## [Directions for this task]
Take the data below and extract the lines from the one with "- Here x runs" to the one with "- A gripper", inclusive, exactly as written.

#### Data for this task ####

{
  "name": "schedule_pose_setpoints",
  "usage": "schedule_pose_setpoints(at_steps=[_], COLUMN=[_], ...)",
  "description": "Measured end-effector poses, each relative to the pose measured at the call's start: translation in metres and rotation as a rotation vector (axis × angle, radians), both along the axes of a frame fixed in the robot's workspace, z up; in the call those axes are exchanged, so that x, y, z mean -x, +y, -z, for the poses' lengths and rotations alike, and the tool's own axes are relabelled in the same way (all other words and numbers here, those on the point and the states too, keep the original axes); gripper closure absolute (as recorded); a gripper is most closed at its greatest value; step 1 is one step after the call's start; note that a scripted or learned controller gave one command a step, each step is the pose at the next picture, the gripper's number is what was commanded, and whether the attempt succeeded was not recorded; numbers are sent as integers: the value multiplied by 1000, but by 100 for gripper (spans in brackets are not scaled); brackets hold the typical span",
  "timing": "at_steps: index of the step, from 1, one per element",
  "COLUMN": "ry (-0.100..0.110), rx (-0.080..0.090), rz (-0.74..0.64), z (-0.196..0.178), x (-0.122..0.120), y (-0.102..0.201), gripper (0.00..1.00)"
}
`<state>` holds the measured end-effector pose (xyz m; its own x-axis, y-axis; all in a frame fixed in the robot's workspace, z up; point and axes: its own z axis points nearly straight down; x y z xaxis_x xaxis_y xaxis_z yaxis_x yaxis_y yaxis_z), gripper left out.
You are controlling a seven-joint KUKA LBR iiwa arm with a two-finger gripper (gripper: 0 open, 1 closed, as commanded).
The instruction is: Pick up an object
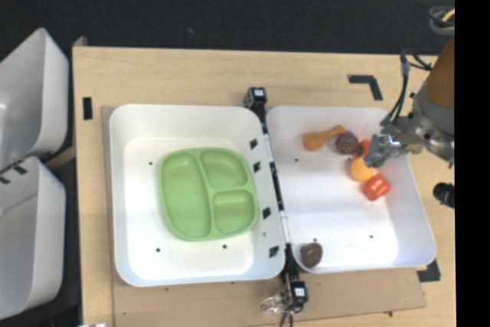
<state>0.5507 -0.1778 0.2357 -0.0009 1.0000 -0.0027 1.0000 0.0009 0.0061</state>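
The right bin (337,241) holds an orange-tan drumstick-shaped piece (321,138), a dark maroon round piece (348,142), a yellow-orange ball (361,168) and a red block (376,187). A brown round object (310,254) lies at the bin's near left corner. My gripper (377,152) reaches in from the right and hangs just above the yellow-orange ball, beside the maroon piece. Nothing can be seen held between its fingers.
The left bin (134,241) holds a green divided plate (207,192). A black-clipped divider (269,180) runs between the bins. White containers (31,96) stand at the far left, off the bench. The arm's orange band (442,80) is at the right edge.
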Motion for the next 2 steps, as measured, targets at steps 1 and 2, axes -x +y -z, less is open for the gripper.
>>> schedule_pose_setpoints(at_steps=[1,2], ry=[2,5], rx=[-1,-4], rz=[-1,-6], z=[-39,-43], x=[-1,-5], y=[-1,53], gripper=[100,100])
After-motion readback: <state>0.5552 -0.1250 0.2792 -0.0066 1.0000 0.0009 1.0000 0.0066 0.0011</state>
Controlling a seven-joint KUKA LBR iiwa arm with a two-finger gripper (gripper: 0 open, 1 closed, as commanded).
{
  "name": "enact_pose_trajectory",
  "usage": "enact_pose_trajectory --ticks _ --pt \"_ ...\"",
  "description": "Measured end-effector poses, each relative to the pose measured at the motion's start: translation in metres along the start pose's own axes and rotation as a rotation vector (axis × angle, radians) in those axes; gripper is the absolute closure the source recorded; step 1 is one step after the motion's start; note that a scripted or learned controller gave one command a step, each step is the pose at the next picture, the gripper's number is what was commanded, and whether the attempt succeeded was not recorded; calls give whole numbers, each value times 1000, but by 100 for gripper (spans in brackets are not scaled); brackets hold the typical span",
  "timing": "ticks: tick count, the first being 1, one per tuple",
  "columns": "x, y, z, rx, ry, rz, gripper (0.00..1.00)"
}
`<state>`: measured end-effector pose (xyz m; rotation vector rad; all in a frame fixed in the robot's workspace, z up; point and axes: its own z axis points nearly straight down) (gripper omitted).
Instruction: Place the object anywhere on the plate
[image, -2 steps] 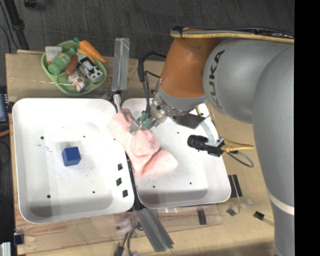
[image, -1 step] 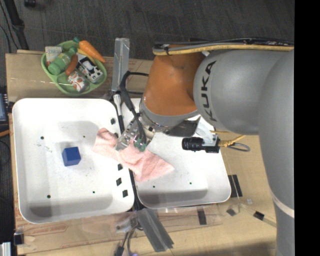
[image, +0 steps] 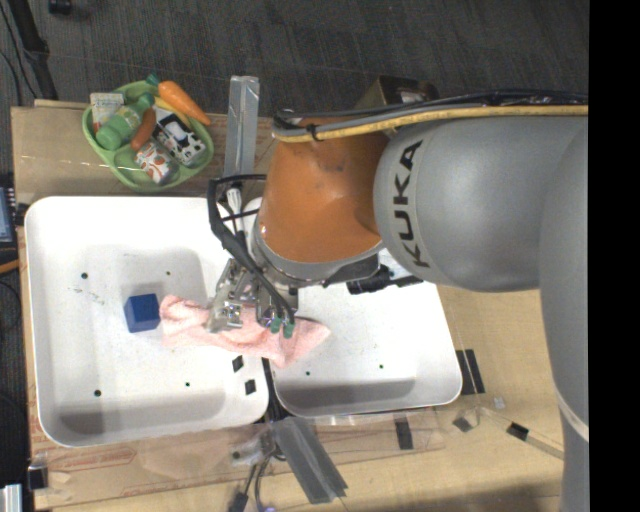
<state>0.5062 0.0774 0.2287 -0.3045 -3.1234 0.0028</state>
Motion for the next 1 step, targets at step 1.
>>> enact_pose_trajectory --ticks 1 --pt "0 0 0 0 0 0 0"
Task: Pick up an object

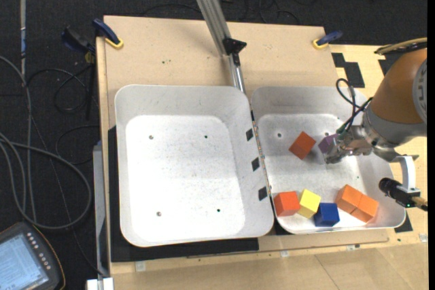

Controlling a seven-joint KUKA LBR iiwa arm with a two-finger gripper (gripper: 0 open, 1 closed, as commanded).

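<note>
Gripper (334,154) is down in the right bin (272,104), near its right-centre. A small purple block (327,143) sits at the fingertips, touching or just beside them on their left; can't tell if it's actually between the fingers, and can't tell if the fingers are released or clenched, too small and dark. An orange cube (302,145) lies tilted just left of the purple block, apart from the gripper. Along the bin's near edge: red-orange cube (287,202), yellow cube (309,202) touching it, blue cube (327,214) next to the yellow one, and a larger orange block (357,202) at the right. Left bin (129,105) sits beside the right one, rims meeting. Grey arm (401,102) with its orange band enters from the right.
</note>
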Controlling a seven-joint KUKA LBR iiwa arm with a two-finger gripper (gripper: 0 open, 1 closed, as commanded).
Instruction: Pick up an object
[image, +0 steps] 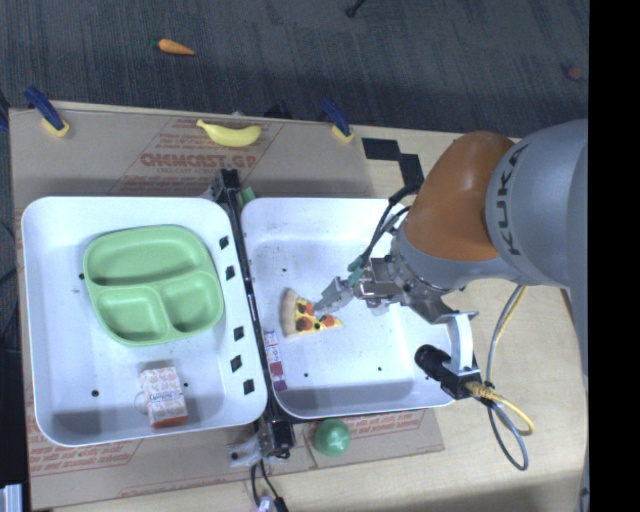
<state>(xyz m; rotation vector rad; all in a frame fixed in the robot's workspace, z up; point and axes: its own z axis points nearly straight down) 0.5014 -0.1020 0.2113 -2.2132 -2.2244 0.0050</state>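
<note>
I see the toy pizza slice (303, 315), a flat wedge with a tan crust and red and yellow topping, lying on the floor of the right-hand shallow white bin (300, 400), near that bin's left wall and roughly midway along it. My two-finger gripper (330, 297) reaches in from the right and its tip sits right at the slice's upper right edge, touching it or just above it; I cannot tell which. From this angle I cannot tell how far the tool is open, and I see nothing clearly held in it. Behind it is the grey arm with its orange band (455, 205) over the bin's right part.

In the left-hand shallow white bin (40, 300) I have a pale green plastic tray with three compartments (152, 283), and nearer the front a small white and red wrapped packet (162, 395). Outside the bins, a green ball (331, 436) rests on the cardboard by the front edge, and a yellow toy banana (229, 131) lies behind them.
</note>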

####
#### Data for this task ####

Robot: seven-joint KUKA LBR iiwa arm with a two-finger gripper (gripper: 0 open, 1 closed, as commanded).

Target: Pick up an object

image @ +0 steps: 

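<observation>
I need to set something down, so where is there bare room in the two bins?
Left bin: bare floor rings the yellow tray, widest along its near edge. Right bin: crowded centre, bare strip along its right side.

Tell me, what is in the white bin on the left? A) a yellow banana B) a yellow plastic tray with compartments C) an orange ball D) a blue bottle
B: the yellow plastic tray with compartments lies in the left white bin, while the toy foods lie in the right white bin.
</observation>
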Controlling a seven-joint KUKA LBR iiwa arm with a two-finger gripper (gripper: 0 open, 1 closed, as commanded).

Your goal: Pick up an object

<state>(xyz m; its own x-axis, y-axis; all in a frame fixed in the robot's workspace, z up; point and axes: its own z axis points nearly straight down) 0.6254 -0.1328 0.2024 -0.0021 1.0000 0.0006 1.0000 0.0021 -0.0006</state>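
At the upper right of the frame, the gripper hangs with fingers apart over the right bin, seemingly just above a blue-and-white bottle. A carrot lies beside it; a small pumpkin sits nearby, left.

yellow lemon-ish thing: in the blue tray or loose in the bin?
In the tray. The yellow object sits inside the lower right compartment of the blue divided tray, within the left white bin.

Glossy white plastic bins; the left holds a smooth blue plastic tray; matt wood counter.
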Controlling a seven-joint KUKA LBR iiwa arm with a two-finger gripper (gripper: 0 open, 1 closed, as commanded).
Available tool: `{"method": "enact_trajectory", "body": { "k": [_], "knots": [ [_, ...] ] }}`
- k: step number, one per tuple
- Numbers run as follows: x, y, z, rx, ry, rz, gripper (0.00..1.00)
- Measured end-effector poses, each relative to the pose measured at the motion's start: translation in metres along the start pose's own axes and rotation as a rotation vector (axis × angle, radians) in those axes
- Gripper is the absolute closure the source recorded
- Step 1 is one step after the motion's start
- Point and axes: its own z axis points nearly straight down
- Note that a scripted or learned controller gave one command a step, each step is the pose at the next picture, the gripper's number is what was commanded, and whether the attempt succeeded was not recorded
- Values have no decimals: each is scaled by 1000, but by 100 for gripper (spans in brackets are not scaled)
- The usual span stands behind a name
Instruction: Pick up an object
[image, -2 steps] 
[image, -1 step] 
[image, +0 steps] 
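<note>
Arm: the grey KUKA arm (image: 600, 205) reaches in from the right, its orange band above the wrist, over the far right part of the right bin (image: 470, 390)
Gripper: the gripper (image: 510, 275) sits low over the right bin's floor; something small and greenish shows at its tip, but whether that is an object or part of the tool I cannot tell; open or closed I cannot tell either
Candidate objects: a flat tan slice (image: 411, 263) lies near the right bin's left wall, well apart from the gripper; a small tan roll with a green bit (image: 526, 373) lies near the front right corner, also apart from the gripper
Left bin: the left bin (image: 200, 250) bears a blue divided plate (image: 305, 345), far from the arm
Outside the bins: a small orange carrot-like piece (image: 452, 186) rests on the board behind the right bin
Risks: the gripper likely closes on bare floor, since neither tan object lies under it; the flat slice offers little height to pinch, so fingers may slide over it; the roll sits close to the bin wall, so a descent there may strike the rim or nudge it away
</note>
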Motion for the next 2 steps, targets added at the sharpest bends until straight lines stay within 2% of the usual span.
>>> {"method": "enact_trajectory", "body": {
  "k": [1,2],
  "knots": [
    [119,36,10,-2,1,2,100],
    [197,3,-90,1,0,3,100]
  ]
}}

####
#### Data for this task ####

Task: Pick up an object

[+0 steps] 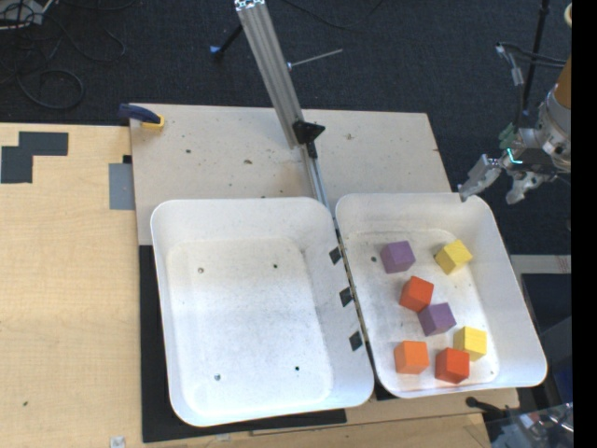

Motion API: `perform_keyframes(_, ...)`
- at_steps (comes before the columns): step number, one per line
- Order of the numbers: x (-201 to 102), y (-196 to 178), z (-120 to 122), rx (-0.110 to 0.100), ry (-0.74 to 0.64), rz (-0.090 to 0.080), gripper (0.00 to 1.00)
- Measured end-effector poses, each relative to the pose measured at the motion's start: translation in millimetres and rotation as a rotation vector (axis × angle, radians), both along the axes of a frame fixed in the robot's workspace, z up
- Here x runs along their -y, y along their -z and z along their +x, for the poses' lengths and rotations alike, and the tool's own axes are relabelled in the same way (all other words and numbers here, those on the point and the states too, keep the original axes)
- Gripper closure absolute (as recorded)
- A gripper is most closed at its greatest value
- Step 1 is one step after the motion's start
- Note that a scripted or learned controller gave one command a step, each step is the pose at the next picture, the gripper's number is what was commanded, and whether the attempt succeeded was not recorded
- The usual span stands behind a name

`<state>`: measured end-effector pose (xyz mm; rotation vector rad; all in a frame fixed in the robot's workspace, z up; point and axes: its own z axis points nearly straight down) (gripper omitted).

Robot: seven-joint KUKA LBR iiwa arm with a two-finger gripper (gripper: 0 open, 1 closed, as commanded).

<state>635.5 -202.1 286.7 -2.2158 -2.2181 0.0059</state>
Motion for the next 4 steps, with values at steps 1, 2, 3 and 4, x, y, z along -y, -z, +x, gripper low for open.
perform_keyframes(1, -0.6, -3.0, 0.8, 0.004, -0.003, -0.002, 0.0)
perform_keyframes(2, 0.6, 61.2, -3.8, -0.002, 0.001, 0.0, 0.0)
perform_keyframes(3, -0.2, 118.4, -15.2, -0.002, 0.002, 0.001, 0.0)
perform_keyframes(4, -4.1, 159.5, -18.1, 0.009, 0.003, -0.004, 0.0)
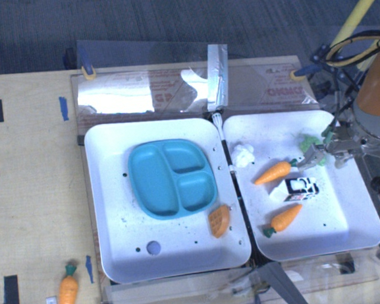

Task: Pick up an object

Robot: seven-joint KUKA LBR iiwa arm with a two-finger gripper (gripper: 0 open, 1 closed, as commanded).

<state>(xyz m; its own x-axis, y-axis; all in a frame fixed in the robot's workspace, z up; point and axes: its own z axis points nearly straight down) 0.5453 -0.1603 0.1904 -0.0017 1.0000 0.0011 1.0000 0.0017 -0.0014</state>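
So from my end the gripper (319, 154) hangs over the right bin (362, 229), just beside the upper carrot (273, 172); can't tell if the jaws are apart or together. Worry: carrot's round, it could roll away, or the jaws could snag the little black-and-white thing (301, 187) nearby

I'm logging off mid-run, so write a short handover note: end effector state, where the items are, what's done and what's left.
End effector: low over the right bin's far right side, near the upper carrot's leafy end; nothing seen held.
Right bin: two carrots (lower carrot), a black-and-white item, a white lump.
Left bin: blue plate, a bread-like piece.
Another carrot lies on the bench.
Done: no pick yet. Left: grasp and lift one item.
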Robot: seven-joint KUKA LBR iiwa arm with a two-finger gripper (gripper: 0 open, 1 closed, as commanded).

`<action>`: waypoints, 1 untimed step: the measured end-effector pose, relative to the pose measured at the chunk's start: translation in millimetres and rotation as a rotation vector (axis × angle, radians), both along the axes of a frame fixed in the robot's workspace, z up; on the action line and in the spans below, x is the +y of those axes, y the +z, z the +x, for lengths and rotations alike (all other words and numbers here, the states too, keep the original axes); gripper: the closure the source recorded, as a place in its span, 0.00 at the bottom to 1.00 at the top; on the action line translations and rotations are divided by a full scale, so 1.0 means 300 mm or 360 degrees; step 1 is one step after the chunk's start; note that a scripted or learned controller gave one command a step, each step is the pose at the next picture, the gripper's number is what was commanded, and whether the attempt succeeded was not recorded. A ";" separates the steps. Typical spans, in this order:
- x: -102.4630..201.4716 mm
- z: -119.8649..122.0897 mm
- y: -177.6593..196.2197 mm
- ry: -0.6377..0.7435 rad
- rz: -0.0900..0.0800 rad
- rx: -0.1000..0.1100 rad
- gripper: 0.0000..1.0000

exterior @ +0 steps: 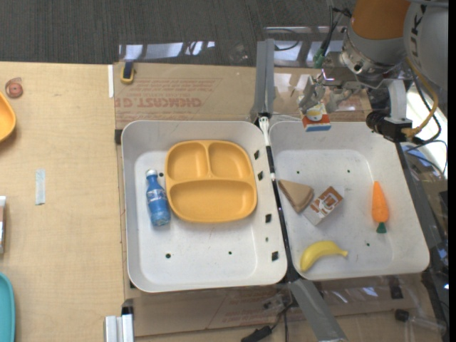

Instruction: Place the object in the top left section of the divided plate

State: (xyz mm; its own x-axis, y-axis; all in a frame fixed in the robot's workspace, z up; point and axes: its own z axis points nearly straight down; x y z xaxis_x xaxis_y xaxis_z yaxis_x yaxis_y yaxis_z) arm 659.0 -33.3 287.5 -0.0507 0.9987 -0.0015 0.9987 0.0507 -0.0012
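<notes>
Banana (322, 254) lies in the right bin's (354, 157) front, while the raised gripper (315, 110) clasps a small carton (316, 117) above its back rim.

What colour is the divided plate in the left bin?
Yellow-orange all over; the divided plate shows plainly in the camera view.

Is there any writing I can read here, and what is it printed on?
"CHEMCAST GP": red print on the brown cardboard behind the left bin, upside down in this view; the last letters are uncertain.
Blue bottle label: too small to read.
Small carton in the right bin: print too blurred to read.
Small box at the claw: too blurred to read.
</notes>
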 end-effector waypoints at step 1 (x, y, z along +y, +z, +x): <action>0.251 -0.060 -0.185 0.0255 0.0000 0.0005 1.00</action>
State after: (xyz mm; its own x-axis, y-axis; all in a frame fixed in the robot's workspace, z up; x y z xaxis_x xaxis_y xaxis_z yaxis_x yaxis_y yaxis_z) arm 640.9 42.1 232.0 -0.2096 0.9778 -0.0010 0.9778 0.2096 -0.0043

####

## [Reply]
- Here x runs along their -y, y along their -z and z along their +x, for the poses' lengths and rotations alike, and the tool's own axes are relabelled in the same way (all other words and numbers here, those on the point and the states too, keep the original axes)
- Gripper closure absolute (as recorded)
- A gripper is most closed at its greatest value

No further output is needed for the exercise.